Monday, October 27, 2014

Session 2: How to manage networks. Panel discussion. (Akella, Donovan, Wu)

Q: (Jeff Mogul) There exist a couple of existing works about natural language processing. You should look at this.
A: (Aditya Akella) There is indeed a lot of related work that we missed.

Q: (Nina Taft) What are your ideas to solve the scalability challenges in your respective problems?
A: (Aditya Akella)

  • Management-type activities are typically slow-paced. In most cases, there is no need for a fast answer.
  • The need for scale presupposes the availability of a lot of data in the first place. For that, we are actually in favor of an anonymized repository where people can post their management data.

A: (Sean Donovan) A lot of the optimizations that we are considering are specific to one area. More particularly, we are thinking of leveraging overlapping rules and pruning the rules that are unused on-the-fly. We could also aggregate rules that are contiguous, again, on-the-fly. Finally, we are thinking of leveraging new SDN features like switches with multiple tables.
     
Q: (Vyas Sekar) Trouble tickets are usually unstructured data. Can your work be used to inform the design of structured trouble ticket systems to enable better management plane analytics? Apparently, forensic professing in crime analysis have these kind of structure in their "tickets" system.

A: (Aditya Akella):

  • Tickets are structured and unstructured. For some of the outages, structured data are 3 pages long. Regarding what data to provide, if we see some common root cause events, then we can come up with a structure that capture those root causes systematically. In general though, some kind of unstructured data will always be there. And dealing with big data will still be necessary.
  • Another possibility is to relate the trouble ticket back to the control-plane actions that have lead to this trouble ticket being generated in the first place. These would constitute more structured data that could be of use.

Q: (Brad Karp) If you build a system that is shifting tasks around as yours, it seems that Aditya's results show you that you'll have more tickets. How can you provide hard guarantees to make sure that you are not hit by adverse events?

A: (Winfei Wu) Providing 100% guarantee is indeed difficult. We actually profile resources utilization e.g. every 100ms and, based on these 100ms profiles, they can then adapt the load to provide a given number of 9s.

Q: (Theo Benson, to Aditya) What kind of information should Sean provide you in order for your work to be better of?

A: (Aditya Akella) The kind of changes that are happening to the networks, what are the attributes of these changes, and what is the impact on the network.

Q (Brighten Godfrey) How do you integrate diverse sources of data?

A: (Aditya Akella) Normalizing data across different networks is indeed a challenge. One approach would be to normalize them according to some impact metric. For instance, the outage time. Within one network though, trouble tickets are fairly consistent according to Aditya. It is possible though that other data sets might be brought and bring value. I didn't look at this yet. And, for that to be useful, we would need to come up with a way to map these external data to "change events".

Q: What/Where is the boundary between the management- and the control-plane?

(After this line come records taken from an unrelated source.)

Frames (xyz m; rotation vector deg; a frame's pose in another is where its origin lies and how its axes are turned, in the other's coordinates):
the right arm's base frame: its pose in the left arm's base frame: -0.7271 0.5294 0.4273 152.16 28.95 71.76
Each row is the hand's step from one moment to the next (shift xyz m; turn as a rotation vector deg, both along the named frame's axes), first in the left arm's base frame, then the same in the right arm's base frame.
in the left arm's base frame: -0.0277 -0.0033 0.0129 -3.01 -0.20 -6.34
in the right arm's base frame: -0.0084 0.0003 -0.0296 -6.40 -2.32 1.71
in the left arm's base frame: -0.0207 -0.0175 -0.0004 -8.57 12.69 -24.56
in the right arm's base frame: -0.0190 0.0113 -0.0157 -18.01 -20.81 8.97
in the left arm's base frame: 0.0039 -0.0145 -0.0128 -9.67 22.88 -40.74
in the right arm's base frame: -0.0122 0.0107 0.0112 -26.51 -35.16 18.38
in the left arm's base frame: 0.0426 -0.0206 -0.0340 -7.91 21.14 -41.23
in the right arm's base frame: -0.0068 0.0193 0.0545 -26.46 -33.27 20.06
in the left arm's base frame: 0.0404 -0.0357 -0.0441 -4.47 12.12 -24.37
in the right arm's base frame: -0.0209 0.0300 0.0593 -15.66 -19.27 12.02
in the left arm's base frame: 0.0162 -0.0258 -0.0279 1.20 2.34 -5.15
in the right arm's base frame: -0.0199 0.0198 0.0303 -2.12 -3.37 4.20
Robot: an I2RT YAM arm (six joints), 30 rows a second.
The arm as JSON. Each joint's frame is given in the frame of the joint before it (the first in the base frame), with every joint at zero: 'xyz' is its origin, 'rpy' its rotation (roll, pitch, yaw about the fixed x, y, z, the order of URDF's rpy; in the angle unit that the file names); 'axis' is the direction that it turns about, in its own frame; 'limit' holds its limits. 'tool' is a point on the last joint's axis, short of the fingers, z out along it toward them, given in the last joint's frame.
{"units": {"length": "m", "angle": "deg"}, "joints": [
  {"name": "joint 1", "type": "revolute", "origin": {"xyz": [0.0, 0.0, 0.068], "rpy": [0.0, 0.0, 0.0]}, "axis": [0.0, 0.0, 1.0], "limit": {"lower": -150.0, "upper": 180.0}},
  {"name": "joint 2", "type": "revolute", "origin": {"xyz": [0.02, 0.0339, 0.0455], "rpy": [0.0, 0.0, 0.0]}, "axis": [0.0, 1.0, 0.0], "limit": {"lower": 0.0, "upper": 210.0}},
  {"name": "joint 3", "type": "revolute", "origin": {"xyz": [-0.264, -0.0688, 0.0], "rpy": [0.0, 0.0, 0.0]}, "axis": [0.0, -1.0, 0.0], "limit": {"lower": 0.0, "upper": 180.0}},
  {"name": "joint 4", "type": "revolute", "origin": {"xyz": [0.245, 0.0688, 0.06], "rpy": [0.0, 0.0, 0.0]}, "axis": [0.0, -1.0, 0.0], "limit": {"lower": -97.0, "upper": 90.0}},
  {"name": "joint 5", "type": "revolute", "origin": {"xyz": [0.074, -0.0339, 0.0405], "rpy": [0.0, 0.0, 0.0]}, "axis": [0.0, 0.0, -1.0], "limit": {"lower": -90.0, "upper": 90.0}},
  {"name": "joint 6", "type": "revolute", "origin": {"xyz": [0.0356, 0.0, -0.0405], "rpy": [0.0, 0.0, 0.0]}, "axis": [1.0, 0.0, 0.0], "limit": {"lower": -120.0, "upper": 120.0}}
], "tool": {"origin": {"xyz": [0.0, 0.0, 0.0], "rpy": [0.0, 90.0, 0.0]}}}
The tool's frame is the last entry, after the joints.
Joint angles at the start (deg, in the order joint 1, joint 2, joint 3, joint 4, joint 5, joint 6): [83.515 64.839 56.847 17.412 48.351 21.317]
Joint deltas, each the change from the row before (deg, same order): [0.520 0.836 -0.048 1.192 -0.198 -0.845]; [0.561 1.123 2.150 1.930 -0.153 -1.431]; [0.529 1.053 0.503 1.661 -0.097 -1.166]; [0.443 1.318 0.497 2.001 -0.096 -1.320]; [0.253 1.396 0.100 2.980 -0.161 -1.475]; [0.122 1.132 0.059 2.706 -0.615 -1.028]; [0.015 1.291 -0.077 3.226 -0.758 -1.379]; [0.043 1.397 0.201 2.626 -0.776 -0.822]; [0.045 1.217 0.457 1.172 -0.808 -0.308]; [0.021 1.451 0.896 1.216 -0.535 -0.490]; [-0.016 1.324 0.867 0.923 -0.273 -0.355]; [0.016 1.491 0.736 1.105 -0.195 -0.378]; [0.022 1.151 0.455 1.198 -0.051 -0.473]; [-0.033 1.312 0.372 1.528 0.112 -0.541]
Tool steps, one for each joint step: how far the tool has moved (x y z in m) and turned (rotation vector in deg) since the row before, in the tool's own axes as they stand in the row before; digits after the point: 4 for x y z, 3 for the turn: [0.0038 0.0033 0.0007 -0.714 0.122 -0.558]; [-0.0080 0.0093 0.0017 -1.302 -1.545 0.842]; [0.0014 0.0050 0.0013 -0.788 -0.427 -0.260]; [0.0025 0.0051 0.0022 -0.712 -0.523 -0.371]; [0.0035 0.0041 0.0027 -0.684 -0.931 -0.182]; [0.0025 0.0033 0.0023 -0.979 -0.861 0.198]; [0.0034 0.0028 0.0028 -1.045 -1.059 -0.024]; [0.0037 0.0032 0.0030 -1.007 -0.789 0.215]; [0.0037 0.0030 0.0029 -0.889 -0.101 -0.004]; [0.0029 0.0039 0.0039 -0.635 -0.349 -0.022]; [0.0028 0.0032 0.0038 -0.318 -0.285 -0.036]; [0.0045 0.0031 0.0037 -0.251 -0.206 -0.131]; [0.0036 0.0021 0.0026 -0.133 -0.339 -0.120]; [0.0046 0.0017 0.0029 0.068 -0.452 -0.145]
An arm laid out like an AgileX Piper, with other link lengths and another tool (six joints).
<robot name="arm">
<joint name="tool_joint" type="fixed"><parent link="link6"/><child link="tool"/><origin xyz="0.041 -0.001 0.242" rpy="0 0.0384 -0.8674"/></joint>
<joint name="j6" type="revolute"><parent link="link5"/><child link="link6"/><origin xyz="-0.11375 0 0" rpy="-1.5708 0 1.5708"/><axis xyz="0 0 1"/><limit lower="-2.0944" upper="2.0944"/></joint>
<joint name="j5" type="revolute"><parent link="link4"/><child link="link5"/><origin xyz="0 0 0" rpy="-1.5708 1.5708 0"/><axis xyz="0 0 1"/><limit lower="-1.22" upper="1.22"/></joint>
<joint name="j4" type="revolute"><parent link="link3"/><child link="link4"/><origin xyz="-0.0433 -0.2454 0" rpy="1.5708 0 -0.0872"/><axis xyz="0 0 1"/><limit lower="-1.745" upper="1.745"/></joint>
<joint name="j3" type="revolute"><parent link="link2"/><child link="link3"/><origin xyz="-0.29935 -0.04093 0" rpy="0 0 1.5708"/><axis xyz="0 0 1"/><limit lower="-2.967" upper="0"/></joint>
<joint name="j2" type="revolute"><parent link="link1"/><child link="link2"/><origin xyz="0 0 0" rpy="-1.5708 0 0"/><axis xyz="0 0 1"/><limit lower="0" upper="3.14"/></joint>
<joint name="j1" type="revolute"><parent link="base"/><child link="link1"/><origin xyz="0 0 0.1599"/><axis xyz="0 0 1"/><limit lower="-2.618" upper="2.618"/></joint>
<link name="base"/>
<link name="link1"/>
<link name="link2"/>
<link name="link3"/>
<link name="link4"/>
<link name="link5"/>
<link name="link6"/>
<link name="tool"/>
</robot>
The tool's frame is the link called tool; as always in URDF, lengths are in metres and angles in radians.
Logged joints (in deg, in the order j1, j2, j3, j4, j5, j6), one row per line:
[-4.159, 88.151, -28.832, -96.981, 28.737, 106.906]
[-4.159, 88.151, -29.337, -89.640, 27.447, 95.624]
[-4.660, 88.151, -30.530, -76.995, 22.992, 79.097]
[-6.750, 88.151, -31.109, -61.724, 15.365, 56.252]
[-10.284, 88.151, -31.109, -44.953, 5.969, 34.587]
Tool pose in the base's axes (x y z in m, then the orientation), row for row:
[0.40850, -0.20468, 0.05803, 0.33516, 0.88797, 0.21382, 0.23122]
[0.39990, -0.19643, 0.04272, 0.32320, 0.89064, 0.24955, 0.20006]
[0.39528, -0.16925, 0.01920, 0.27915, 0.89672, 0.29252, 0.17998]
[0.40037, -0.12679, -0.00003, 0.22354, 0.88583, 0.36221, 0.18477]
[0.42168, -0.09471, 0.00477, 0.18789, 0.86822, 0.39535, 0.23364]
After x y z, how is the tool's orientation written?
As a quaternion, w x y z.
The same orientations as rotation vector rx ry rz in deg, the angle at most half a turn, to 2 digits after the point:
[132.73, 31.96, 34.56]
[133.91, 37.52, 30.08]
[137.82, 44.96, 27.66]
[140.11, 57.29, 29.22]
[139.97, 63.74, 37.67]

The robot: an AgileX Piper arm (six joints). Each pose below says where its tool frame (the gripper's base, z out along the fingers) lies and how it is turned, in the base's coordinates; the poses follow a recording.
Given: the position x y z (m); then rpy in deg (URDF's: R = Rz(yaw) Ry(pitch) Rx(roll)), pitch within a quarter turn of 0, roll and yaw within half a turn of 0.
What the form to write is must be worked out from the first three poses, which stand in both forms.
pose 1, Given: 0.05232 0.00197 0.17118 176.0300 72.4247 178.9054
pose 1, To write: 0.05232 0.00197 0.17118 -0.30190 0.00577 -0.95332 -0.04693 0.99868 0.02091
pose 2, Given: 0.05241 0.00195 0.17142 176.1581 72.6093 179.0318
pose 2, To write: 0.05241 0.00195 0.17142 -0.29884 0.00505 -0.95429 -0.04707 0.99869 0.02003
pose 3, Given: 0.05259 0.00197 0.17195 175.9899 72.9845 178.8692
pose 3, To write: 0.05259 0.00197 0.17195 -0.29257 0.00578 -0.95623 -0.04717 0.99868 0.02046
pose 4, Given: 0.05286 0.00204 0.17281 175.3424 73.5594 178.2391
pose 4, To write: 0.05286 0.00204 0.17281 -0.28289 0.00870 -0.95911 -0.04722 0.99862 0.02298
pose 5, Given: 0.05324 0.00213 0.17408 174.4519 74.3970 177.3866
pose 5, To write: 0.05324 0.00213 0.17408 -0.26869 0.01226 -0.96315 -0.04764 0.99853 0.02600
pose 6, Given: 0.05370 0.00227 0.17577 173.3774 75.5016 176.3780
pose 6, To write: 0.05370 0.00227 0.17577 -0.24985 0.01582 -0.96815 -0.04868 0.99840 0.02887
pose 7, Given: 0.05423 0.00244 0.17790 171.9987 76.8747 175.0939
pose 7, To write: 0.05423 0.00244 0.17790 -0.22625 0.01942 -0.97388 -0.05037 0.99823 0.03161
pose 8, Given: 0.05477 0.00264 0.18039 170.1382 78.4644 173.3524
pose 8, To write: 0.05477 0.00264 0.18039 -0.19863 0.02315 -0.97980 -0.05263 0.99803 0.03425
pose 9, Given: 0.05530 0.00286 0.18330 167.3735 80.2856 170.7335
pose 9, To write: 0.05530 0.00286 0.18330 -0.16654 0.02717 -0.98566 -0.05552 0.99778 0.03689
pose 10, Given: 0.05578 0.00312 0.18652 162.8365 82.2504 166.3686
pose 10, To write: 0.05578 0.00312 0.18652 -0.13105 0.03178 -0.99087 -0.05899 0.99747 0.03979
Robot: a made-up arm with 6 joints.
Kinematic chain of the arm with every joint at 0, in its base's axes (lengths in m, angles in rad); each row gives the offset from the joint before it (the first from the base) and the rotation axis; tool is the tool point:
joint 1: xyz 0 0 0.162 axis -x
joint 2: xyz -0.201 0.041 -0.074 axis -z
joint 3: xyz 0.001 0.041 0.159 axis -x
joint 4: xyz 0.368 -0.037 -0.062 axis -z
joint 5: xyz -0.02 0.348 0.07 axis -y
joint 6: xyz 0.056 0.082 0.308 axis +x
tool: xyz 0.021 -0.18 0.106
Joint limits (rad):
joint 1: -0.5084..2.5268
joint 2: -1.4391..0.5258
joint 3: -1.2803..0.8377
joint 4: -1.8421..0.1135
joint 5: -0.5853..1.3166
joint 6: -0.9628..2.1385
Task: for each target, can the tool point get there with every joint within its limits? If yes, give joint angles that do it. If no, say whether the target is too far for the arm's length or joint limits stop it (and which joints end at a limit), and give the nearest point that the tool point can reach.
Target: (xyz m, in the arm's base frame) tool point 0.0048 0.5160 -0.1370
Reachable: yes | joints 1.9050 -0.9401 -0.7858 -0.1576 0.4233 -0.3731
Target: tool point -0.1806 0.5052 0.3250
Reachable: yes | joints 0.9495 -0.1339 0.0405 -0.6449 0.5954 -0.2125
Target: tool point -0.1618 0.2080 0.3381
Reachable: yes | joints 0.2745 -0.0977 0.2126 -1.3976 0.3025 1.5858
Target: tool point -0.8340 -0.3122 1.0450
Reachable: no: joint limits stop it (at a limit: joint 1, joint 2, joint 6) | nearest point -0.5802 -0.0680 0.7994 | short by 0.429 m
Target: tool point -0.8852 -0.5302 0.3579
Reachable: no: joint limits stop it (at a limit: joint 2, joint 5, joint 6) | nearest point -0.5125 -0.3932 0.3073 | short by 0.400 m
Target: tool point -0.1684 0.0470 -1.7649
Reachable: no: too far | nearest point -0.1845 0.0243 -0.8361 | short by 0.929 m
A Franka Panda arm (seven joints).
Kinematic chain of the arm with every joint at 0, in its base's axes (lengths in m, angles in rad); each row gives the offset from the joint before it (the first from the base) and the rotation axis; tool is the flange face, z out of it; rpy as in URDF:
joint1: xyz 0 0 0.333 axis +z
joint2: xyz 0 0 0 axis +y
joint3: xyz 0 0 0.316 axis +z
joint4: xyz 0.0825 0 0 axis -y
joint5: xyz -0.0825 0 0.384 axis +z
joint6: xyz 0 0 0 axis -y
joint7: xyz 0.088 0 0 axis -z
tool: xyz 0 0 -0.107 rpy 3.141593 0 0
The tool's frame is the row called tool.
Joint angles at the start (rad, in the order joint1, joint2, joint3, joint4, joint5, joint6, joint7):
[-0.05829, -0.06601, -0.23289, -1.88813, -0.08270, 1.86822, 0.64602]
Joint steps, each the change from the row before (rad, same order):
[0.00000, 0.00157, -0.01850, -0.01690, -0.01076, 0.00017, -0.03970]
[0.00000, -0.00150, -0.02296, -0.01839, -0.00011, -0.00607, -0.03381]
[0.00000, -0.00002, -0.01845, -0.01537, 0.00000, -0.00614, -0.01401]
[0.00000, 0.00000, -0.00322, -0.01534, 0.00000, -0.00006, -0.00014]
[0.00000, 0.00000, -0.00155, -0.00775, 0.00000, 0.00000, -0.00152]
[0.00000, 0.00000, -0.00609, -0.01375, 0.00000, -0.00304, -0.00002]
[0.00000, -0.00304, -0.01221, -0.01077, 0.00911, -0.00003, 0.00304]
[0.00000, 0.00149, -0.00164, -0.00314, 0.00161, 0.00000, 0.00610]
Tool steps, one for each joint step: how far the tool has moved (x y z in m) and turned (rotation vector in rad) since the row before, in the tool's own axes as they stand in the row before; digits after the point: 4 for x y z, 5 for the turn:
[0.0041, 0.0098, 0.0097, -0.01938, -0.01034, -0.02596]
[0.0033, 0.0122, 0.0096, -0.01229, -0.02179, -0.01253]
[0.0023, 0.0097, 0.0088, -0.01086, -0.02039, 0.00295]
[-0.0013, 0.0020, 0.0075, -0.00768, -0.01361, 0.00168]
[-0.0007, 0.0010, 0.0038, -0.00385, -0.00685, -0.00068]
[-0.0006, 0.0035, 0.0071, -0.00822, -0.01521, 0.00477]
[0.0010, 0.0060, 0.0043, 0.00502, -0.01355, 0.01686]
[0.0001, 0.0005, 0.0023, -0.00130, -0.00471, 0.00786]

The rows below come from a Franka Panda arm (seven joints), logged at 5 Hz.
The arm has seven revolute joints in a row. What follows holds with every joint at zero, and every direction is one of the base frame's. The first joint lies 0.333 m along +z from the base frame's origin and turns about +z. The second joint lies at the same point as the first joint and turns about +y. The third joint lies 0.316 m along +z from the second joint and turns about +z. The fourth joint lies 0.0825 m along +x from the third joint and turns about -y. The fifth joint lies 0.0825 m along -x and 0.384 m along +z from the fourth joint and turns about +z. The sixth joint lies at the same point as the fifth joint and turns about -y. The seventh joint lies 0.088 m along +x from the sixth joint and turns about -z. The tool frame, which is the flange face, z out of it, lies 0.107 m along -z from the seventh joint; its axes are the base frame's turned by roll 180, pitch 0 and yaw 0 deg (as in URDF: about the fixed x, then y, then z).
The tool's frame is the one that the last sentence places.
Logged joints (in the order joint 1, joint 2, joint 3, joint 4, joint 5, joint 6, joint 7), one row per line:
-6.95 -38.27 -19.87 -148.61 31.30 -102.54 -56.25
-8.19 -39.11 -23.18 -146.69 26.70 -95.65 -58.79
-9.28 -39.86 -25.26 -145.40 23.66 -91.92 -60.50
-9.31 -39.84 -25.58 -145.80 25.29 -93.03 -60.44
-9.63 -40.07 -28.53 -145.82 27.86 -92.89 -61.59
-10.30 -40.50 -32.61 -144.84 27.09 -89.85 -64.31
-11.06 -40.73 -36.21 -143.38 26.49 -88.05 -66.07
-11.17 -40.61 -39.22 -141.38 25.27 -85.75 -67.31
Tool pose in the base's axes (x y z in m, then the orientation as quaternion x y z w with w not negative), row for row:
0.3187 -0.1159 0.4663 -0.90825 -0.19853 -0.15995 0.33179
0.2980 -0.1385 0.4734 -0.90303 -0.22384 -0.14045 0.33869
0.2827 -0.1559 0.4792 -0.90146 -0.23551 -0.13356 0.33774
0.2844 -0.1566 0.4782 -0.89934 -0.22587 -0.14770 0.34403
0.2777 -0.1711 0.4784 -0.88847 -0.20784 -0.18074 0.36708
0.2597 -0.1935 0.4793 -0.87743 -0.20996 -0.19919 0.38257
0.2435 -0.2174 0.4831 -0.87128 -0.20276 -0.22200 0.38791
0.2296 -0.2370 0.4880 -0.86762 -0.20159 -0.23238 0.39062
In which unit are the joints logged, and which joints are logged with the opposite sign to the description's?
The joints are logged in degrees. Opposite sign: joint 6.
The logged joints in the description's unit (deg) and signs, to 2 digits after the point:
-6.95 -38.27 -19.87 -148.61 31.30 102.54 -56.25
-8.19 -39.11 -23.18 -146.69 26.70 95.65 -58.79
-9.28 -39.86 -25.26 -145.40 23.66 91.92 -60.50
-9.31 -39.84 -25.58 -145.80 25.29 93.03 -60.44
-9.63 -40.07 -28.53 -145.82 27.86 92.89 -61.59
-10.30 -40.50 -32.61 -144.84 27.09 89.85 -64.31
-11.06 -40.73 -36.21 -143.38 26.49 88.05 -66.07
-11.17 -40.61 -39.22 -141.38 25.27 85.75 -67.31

A: (Aditya Akella) The management plane is where humans interact with the network.

A: (Sean Donovan) The control-plane is where the system takes over.

Q: (Anja Feldmann) According to your talks, isn't it that the best network is a network that is perfectly homogenous and never changes? (laughs). In contrast, the research community is going towards more change, more flexibility. What tools or hooks do you think we need in order to make those network changes more easily manageable?

A: (Aditya Akella) We need ways to related the data that we generate to the corresponding root cause, then we would be in a better position to understand the impact of network changes.

Q: Sean has the challenge of going from general to specific. Aditya has the opposite problems. Can one help the other?

A: (Aditya Akella) We are using natural language processing on ticket to understand the root cause and the impact of a ticket. Our experience with that tool is that it required a lot of manual inputs to make useful predictions. There seems to be a rich avenue for tools that take those raw data and make more actionable inputs out of them.

A: (Sean Donovan) We haven't explored that connection yet, but that's definitely interesting.